• **Data records**

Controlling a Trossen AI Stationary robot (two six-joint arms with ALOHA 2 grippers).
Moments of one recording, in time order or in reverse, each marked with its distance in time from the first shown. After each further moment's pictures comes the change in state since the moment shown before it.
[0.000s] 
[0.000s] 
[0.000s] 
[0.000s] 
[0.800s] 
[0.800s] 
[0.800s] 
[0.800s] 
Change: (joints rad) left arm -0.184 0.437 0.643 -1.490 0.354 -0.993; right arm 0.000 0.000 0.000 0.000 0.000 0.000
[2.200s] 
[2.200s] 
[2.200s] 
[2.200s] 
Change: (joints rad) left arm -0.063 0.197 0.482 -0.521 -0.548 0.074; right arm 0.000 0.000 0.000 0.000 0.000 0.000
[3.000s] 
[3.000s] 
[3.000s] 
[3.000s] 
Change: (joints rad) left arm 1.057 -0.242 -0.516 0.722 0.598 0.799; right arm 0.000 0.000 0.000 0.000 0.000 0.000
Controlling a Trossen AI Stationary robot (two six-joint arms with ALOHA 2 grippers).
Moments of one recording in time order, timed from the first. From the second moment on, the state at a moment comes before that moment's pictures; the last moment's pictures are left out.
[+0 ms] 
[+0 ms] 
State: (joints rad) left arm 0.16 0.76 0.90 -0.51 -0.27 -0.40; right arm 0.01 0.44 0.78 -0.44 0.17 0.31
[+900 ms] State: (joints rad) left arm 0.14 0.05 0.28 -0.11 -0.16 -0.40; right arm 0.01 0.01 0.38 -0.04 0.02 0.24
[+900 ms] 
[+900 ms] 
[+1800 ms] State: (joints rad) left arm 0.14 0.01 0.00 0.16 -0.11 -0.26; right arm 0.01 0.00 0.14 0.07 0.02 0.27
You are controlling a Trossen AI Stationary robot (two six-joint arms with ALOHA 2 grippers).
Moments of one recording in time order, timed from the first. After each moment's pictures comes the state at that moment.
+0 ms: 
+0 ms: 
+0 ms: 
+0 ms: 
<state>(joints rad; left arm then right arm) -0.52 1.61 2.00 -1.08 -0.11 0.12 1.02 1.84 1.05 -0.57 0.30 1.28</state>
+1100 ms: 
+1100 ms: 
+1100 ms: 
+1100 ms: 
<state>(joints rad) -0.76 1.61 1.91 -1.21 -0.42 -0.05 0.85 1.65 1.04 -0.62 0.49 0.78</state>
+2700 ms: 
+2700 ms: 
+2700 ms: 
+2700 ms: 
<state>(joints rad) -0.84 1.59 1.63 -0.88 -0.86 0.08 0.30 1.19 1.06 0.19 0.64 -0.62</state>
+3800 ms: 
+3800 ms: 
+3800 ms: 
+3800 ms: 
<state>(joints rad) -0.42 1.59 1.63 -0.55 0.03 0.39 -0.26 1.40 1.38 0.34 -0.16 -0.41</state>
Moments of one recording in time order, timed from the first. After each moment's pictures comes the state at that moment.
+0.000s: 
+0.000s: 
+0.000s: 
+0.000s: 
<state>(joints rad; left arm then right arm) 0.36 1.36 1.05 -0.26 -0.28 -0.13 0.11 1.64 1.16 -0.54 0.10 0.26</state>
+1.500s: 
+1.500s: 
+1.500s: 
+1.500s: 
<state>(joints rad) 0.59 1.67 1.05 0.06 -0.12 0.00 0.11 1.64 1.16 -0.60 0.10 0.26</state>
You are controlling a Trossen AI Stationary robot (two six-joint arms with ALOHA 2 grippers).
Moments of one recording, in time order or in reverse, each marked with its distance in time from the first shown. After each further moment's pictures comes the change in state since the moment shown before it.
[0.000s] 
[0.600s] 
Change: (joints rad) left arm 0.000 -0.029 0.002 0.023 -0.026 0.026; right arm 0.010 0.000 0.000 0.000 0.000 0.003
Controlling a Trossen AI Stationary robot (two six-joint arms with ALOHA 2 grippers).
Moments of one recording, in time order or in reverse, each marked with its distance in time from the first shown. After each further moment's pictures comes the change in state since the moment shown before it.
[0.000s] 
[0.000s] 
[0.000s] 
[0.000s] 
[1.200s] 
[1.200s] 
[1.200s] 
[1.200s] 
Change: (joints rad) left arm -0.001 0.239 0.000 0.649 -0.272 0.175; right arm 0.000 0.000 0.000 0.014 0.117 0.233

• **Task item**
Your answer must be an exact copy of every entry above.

• **Expected output**
Controlling a Trossen AI Stationary robot (two six-joint arms with ALOHA 2 grippers).
Moments of one recording, in time order or in reverse, each marked with its distance in time from the first shown. After each further moment's pictures comes the change in state since the moment shown before it.
[0.000s] 
[0.000s] 
[0.000s] 
[0.000s] 
[0.800s] 
[0.800s] 
[0.800s] 
[0.800s] 
Change: (joints rad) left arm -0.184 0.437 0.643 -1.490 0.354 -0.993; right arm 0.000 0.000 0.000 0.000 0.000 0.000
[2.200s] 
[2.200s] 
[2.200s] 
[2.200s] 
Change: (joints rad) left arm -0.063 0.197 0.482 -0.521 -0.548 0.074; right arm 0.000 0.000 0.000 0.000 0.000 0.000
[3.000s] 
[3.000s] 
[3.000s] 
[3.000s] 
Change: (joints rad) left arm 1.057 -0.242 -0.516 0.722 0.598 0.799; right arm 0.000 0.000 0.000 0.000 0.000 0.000
Controlling a Trossen AI Stationary robot (two six-joint arms with ALOHA 2 grippers).
Moments of one recording in time order, timed from the first. From the second moment on, the state at a moment comes before that moment's pictures; the last moment's pictures are left out.
[+0 ms] 
[+0 ms] 
State: (joints rad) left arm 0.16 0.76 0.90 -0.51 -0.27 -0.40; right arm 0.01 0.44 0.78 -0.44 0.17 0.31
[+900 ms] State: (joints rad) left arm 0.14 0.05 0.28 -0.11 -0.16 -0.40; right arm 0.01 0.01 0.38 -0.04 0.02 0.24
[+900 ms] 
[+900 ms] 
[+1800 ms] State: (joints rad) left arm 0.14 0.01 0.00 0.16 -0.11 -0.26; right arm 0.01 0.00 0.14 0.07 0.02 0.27
You are controlling a Trossen AI Stationary robot (two six-joint arms with ALOHA 2 grippers).
Moments of one recording in time order, timed from the first. After each moment's pictures comes the state at that moment.
+0 ms: 
+0 ms: 
+0 ms: 
+0 ms: 
<state>(joints rad; left arm then right arm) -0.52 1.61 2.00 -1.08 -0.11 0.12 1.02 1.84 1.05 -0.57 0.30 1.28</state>
+1100 ms: 
+1100 ms: 
+1100 ms: 
+1100 ms: 
<state>(joints rad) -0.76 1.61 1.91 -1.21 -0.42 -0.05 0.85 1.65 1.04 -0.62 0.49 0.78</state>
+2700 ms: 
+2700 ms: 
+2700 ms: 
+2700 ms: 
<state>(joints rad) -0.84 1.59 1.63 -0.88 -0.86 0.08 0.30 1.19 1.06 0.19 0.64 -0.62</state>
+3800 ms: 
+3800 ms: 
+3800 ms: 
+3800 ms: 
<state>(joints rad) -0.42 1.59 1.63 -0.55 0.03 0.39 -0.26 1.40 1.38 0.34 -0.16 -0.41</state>
Moments of one recording in time order, timed from the first. After each moment's pictures comes the state at that moment.
+0.000s: 
+0.000s: 
+0.000s: 
+0.000s: 
<state>(joints rad; left arm then right arm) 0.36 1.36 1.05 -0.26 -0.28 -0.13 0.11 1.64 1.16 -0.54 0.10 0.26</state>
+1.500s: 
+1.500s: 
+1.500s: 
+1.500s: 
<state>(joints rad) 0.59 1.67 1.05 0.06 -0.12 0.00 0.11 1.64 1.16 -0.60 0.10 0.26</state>
You are controlling a Trossen AI Stationary robot (two six-joint arms with ALOHA 2 grippers).
Moments of one recording, in time order or in reverse, each marked with its distance in time from the first shown. After each further moment's pictures comes the change in state since the moment shown before it.
[0.000s] 
[0.600s] 
Change: (joints rad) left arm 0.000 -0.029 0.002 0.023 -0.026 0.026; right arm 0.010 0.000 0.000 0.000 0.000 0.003
Controlling a Trossen AI Stationary robot (two six-joint arms with ALOHA 2 grippers).
Moments of one recording, in time order or in reverse, each marked with its distance in time from the first shown. After each further moment's pictures comes the change in state since the moment shown before it.
[0.000s] 
[0.000s] 
[0.000s] 
[0.000s] 
[1.200s] 
[1.200s] 
[1.200s] 
[1.200s] 
Change: (joints rad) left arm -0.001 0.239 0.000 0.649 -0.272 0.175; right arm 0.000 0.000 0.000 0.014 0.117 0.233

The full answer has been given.